### INFORMATION GIVEN:
%%
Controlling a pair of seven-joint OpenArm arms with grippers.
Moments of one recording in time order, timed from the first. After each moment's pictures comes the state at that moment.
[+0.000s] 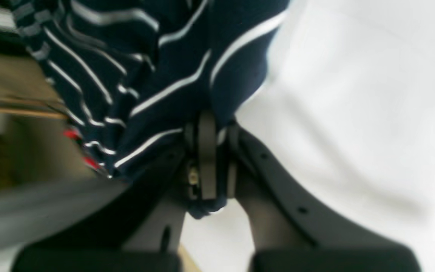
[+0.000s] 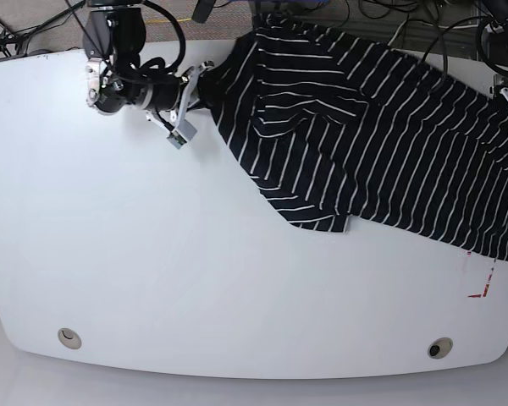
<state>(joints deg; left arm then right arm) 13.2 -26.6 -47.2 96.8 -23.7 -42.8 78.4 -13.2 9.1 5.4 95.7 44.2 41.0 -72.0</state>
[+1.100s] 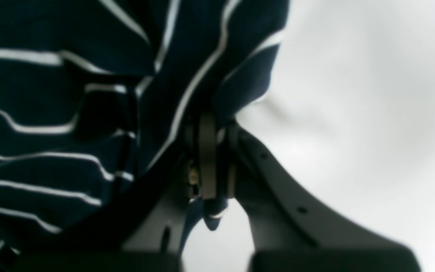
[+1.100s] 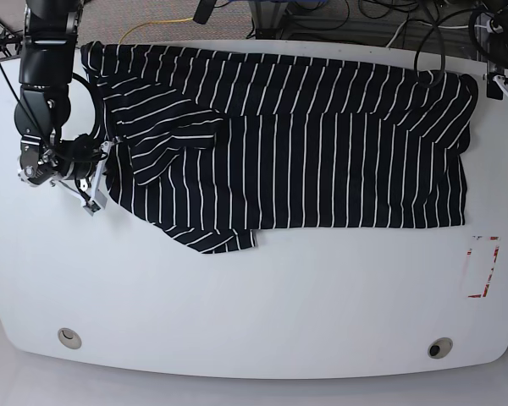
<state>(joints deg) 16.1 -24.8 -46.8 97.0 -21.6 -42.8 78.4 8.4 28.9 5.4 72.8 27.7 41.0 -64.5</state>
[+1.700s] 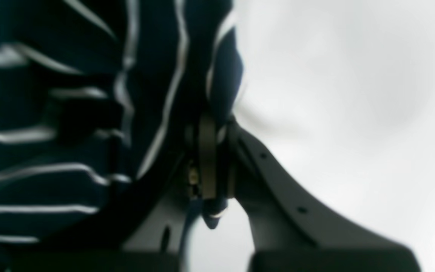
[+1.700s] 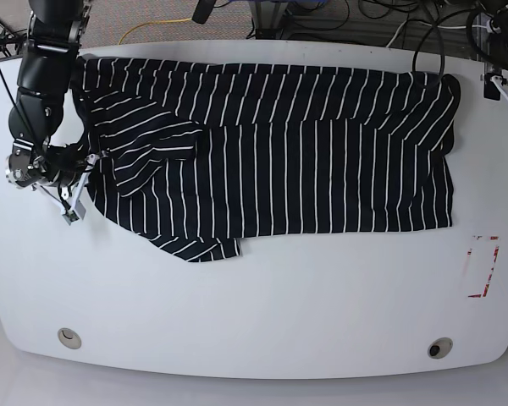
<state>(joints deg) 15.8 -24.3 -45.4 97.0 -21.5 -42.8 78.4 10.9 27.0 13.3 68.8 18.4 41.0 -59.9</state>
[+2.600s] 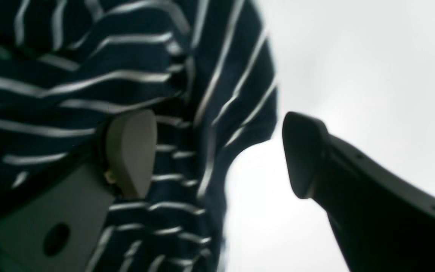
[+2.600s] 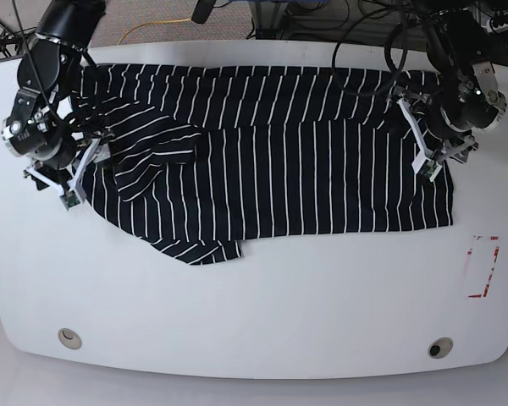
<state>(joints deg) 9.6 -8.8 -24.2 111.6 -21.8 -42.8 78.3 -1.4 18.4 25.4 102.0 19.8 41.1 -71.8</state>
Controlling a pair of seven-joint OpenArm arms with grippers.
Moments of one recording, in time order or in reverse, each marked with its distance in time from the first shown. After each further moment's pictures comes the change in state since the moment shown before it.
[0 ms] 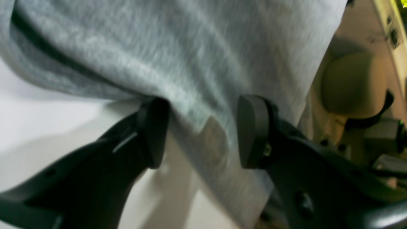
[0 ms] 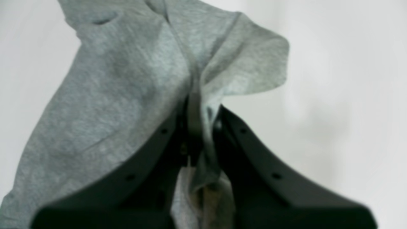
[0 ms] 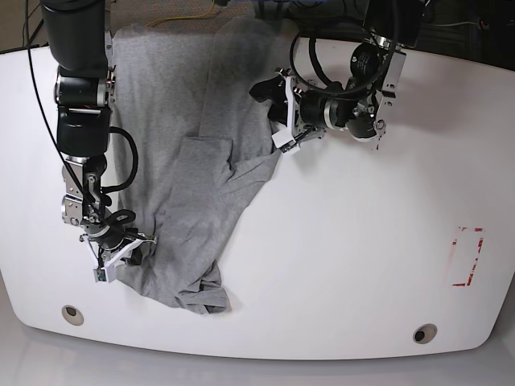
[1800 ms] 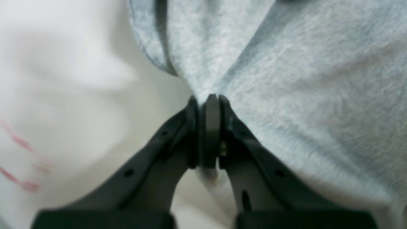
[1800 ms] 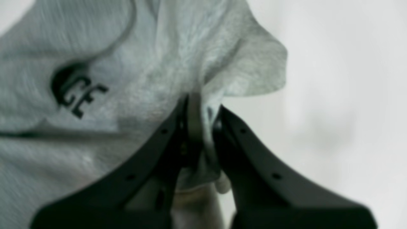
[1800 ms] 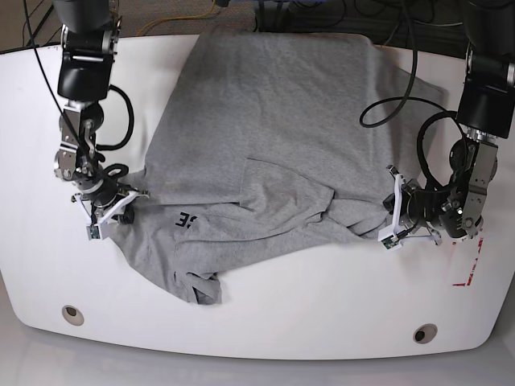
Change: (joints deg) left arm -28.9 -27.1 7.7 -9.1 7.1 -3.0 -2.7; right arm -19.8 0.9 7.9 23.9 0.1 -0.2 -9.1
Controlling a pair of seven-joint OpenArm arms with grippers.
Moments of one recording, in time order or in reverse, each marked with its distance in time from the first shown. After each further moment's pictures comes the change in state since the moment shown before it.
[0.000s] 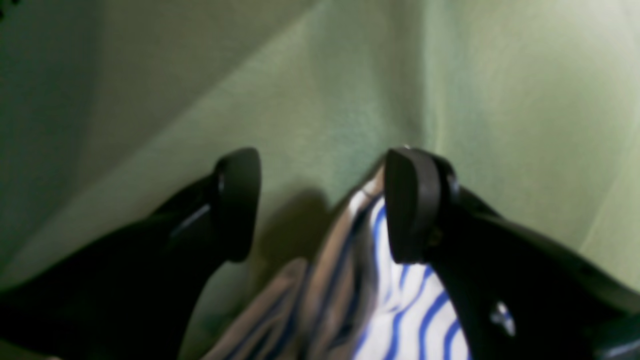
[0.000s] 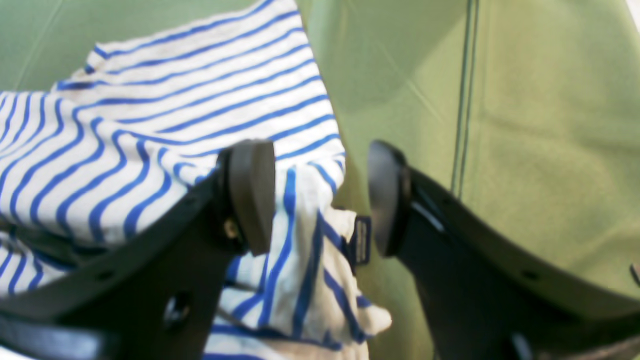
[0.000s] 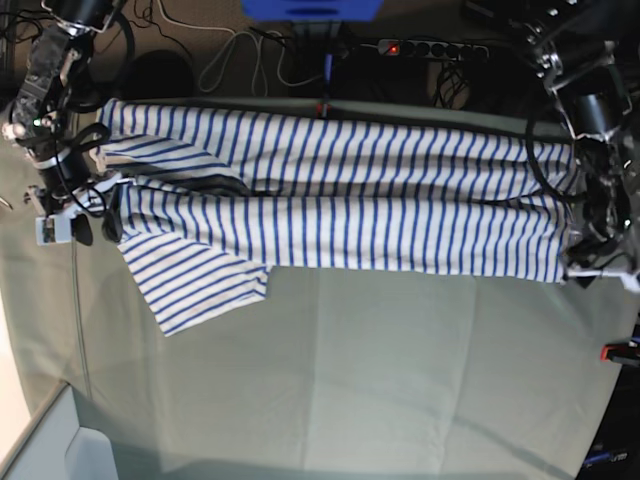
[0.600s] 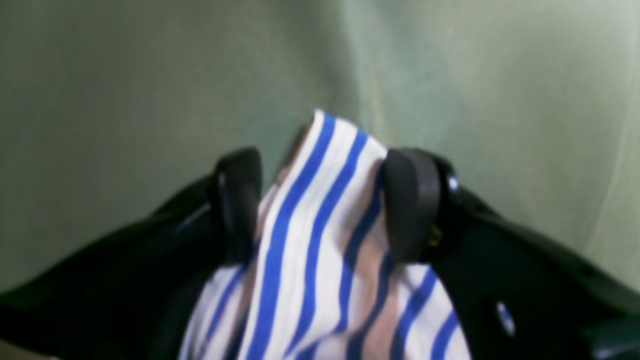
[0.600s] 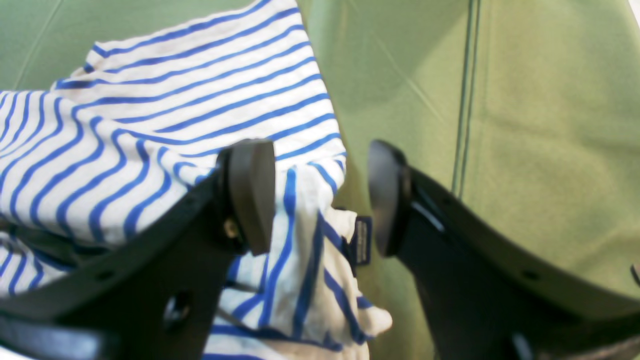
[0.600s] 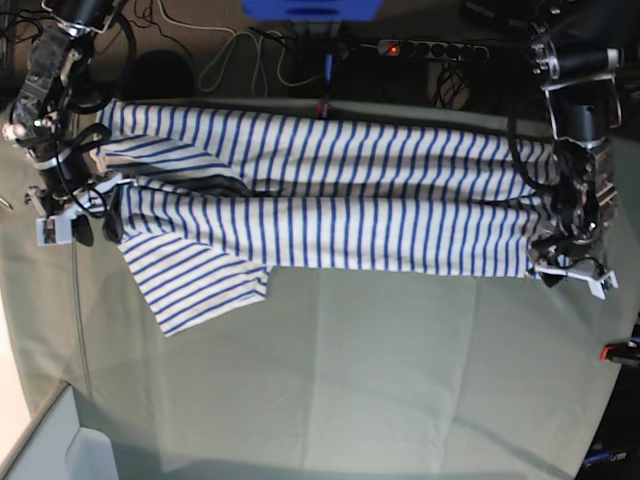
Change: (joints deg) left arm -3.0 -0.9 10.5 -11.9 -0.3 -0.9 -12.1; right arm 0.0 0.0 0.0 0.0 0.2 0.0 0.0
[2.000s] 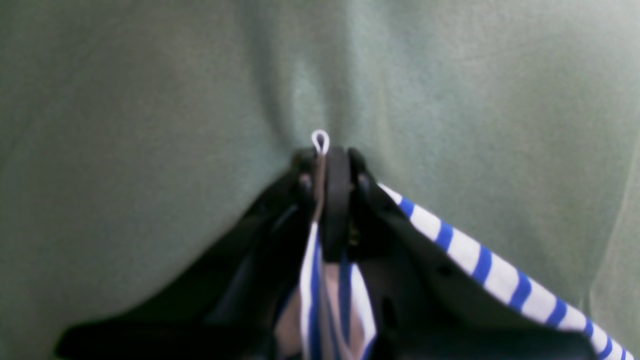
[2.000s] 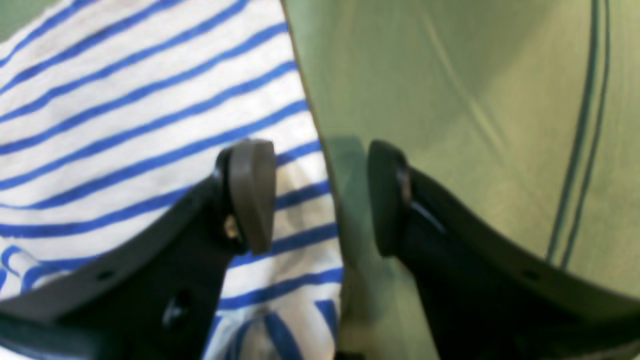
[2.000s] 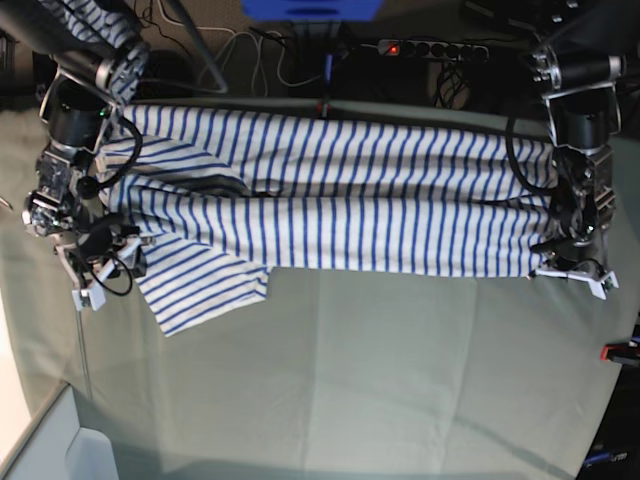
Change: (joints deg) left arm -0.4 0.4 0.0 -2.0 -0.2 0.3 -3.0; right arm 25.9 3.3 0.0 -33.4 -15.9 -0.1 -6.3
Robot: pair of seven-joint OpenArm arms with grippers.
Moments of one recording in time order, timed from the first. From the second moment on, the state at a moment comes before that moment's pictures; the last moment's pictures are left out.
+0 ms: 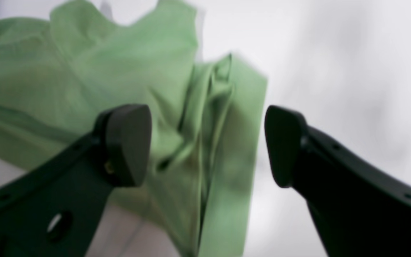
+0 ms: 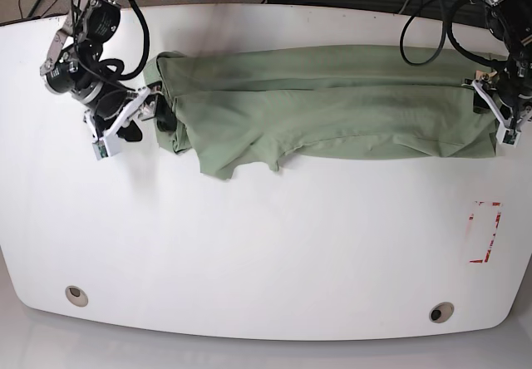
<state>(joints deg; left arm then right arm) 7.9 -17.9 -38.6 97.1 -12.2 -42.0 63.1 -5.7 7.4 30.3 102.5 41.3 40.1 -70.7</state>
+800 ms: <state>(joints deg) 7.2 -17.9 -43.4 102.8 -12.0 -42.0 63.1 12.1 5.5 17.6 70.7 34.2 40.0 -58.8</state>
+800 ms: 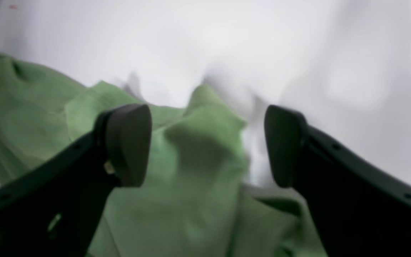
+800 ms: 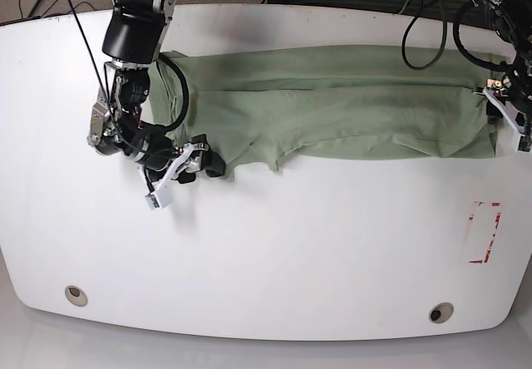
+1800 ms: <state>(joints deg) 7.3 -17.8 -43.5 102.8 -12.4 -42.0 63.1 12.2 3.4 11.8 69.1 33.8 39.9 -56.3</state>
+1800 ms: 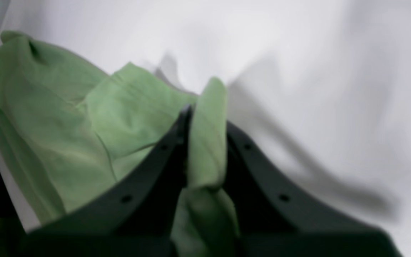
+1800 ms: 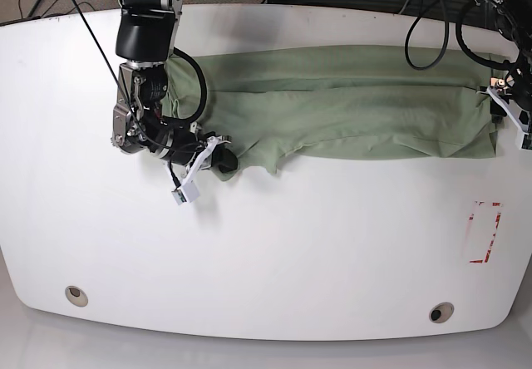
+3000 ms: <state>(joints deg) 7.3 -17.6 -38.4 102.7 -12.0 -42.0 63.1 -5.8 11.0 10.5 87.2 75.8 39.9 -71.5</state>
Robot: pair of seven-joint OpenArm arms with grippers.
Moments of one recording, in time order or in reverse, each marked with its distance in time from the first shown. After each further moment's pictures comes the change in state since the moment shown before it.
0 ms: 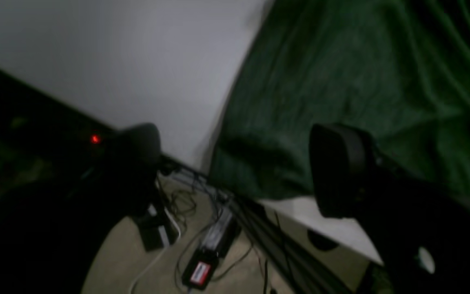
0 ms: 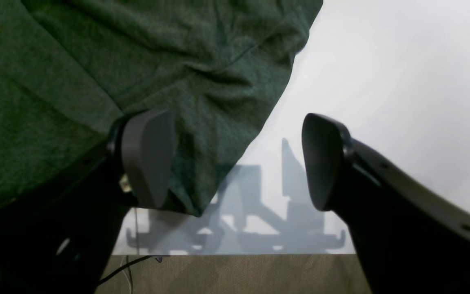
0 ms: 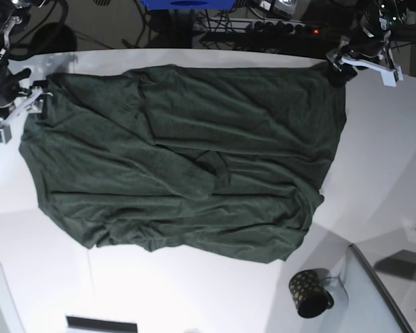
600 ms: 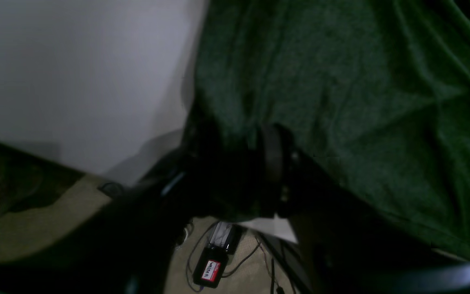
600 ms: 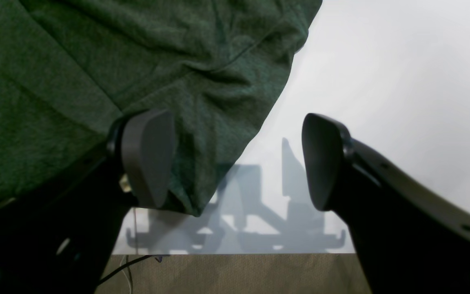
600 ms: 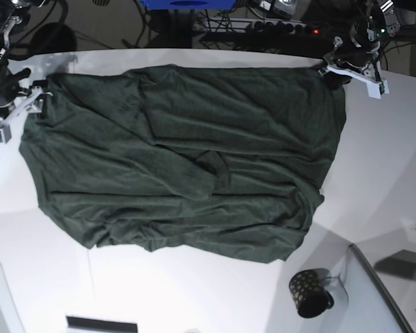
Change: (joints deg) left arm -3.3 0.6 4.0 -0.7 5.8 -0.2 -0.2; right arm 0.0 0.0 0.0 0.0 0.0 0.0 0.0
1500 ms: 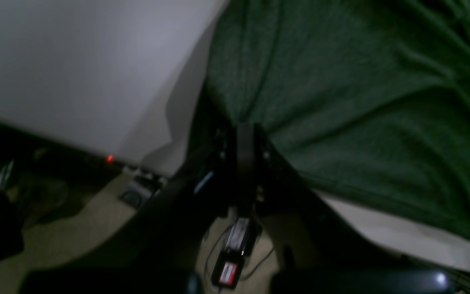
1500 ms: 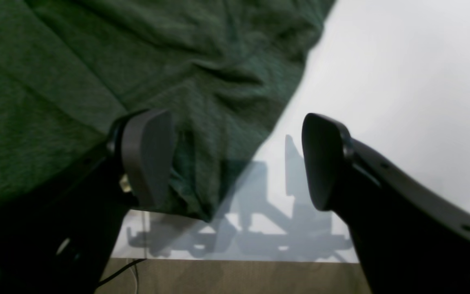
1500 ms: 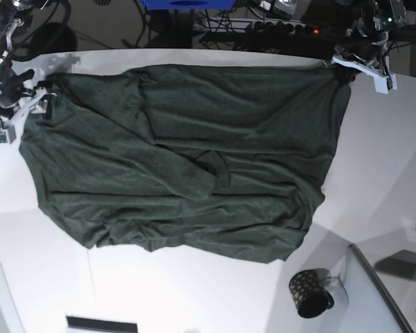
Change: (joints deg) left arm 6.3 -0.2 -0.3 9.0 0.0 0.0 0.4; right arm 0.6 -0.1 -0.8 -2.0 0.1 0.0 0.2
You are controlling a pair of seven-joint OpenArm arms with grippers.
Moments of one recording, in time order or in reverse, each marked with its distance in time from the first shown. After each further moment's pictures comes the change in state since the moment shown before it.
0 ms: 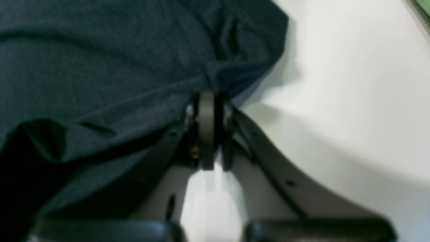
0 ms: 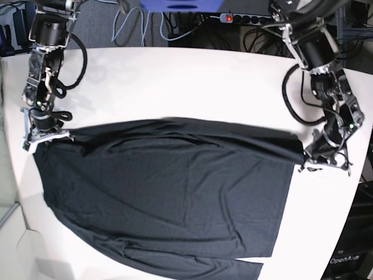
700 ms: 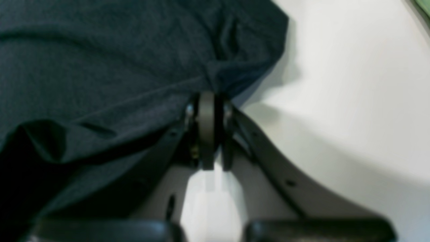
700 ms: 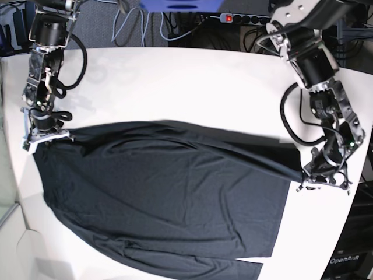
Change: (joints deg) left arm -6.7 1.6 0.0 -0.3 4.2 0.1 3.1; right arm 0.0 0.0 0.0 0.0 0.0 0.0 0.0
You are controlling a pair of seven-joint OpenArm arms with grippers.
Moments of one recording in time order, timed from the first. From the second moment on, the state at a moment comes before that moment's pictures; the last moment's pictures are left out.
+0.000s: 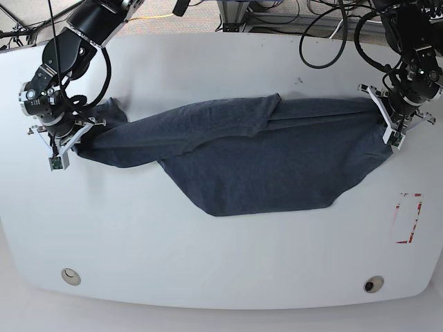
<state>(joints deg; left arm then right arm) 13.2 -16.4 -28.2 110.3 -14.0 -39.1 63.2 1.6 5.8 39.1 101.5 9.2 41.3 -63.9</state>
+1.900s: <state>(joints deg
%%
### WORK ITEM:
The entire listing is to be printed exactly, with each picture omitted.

### SOLUTION TO THE PROBLEM:
Controlling a pair of seven-joint OpenArm arms with grippers.
Moments of one recording in time order, timed from the first. After each moment's pictures comes the state at that moment.
[+0.000s] 
[+0.000s] 
<state>(joints deg; left arm then right arm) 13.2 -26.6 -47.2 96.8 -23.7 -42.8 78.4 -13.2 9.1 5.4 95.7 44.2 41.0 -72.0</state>
[+1.100s] 
[+1.100s] 
<state>(joints deg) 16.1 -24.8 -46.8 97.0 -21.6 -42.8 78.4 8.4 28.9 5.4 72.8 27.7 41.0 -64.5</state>
[+1.700s] 
[+1.700s] 
<state>(joints deg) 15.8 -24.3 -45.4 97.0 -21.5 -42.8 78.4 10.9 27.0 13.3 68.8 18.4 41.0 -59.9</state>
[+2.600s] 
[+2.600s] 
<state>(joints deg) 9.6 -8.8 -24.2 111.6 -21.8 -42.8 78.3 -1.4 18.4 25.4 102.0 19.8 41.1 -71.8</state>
Controlling a pair of seven-joint OpenArm arms with grippers.
Moments of one recording, in time order or in reverse, each marked with its distance in time from the first shown. After each further moment's pictures comes the change in state since the moment shown before it.
[0 ms] 
[0 ms] 
[0 ms] 
[1800 ms] 
[1800 ms] 
[1800 ms] 
Change: (joints deg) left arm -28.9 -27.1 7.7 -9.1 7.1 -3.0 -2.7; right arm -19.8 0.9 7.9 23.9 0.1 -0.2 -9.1
Controlling a pair of seven-joint OpenArm arms with grippers.
Moments of one recording, in time order or in reverse, each marked with its distance in time from the first shown. After each further moment's pictures comes the change in state since the moment shown before it.
[0.000s] 
[0.000s] 
[0.000s] 
[0.600s] 
[0.600s] 
[0.600s] 
Change: (joints deg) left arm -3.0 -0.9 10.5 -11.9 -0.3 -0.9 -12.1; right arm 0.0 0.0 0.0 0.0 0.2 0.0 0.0
[2.000s] 
[2.000s] 
[2.000s] 
Change: (joints deg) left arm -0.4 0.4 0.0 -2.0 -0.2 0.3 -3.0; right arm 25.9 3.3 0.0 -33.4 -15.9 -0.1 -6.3
Robot: pair of seven-joint OpenArm arms with grippers.
Moments of one recording in time order, timed from the first. From the second moment on, the state at a moment comes before that moment's pictures; the last moment's pictures are left out.
+0 ms: 
+0 ms: 
<state>(joints deg; left arm then right arm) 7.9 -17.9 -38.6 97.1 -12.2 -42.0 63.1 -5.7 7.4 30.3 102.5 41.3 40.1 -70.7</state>
+800 ms: <state>(joints deg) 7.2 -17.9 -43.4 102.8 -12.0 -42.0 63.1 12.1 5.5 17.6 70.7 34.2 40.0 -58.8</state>
+800 ms: 
+800 ms: 
+1800 ms: <state>(joints deg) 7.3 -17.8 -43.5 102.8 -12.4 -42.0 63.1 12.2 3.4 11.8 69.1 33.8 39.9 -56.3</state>
+1800 ms: 
+1800 ms: 
+3000 ms: <state>(joints deg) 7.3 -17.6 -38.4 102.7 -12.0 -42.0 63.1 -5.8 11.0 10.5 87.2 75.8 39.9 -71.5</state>
Robot: pair of seven-joint OpenArm arms with grippers.
Moments of one recording, in time order or in reverse, each marked with its distance in time from the first shown. After each further moment's pictures comes the change in state since the moment shown before it.
0 ms: 
0 ms: 
0 ms: 
600 ms: 
600 ms: 
600 ms: 
Change: (joints deg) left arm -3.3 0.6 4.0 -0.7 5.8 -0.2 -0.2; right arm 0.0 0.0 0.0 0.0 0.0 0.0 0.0
1500 ms: 
1500 ms: 
1500 ms: 
Change: (joints deg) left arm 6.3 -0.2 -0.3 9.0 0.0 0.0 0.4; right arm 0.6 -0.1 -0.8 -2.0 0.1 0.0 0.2
You are controlling a pair of seven-joint OpenArm arms with grippers.
Moments of one recording, in time order or in reverse, each marked with its distance in time from the first shown. After each further moment's pictures comes the change in state since the moment shown before it.
0 ms: 
0 ms: 
700 ms: 
700 ms: 
Change: (joints deg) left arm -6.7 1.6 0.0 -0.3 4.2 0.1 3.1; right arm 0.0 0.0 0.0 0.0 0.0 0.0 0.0
You are controlling a pair of seven-joint OpenArm arms with grippers.
Moments of one recording in time order, timed from the first. From the second moment on, the state at a moment comes before that moment's pictures; the last moment's pictures are left out.
+0.000s: 
<state>(joints deg; left arm then right arm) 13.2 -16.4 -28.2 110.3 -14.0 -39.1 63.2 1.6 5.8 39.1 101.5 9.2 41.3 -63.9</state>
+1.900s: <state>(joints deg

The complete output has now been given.